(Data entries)
=-=-=

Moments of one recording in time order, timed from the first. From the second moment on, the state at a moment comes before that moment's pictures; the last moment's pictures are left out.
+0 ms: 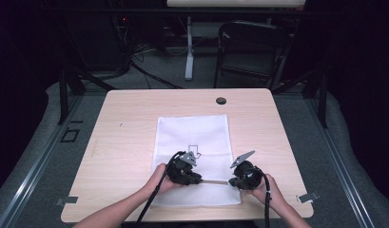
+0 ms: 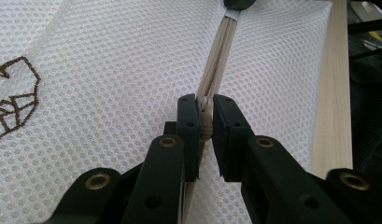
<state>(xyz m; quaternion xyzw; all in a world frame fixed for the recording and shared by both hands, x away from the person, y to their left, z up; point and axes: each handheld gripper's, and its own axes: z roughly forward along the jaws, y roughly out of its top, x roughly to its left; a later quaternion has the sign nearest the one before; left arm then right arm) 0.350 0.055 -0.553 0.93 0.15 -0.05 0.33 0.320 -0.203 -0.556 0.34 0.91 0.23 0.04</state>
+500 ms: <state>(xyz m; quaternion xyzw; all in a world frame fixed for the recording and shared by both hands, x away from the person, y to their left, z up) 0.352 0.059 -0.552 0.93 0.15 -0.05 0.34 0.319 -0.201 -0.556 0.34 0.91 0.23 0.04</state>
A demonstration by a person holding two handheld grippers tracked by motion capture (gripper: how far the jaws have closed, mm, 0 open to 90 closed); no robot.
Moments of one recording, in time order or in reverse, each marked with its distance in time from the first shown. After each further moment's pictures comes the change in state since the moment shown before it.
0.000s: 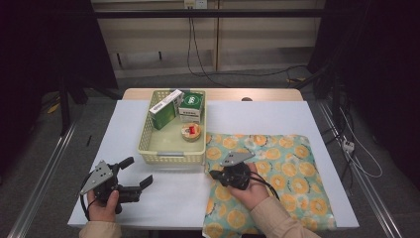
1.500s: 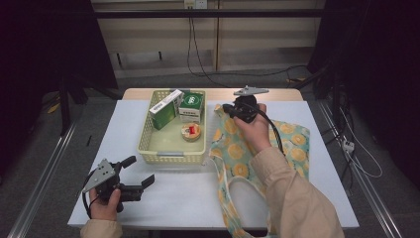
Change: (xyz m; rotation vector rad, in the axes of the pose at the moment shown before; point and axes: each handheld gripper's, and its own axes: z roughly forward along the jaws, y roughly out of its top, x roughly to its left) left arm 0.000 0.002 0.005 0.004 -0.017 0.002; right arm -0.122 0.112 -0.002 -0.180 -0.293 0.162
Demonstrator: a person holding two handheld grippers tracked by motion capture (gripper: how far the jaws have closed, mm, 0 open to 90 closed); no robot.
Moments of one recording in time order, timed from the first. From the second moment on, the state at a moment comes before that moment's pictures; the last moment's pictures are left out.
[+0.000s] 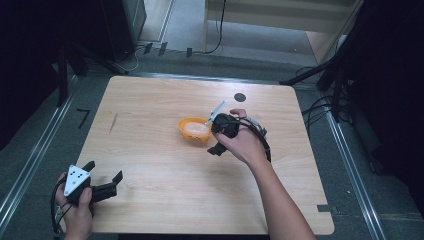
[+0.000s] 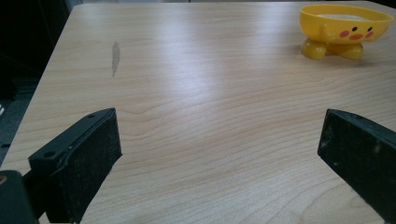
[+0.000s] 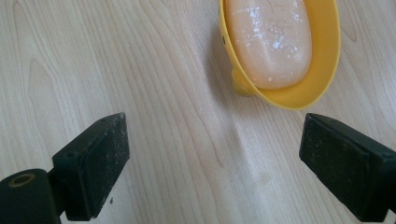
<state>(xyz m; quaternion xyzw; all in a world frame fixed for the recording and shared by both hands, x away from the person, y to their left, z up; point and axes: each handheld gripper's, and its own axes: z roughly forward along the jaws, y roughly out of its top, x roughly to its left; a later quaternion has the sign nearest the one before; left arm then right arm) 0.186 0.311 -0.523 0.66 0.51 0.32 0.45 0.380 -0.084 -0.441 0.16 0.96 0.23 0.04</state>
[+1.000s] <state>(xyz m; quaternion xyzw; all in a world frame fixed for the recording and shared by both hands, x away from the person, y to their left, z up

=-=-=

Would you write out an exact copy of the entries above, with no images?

Your response:
Moments of one recording in time order, timed from the first. From the second moment on, the state at a moment comes before that moment's pictures; the last moment's pictures are left out.
+0 ms: 
+0 ms: 
<state>(xyz m; quaternion xyzw; all in a world frame fixed for the recording and shared by both hands, x away from the person, y to their left, z up; point and axes: each handheld gripper's, and its own axes: z roughly forward along the jaws, y roughly out of its top, x roughly to its left; a later quaternion has the sign nearest the one before; left arm then right arm) 0.350 0.055 -0.553 0.93 0.15 -0.05 0.33 0.320 -0.203 -0.556 0.34 0.91 0.23 0.04</state>
+500 ms: <state>(xyz m; quaternion xyzw; all in a world frame fixed for the recording and shared by both hands, x away from the person, y to their left, z up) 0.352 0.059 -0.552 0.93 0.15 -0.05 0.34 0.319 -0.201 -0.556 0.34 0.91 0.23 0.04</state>
A demonstration by a person holding two handheld grippers tracked by motion capture (gripper: how far the jaws have closed, mm, 0 open to 90 closed); no robot.
Moments of one recording, in time order or in reverse, each marked with its distance in time from the first shown. After each further moment's pictures comes the change in state since the moment shown before it.
0.000s: 
1.500s: 
Change: (xyz m; rotation vector rad, in the axes of the pose at the moment shown before; point and axes: each handheld gripper's, and its own axes: z roughly forward along the jaws, y roughly out of its top, x roughly to its left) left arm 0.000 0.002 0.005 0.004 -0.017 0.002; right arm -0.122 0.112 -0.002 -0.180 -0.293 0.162
Demonstrator: a person holding two handheld grippers tracked by motion capture (gripper: how far the jaws have closed, mm, 0 open to 90 closed); no robot.
Moments of one recording in time order, timed from the first. From the second moment on, the state at a moment comes before that moment's pictures; the last moment's pictures are left out.
[+0.000s] 
[+0.000s] 
[+0.000s] 
<state>(xyz m; quaternion xyzw; all in a world frame fixed for the recording and shared by both hands, x away from the person, y to their left, z up; point and axes: each handheld gripper's, and its own axes: z roughly forward along the jaws, y roughly out of its top, x roughly to its left; a later quaternion has the sign nearest the one before; left arm then right arm) 0.186 0.311 -0.523 0.66 0.51 0.32 0.45 0.380 -0.084 -0.441 0.16 0.96 0.23 0.04</state>
[+1.000s] <state>(xyz m; quaternion xyzw; all in a world frame fixed for the recording and shared by both hands, x away from the person, y to their left, z up

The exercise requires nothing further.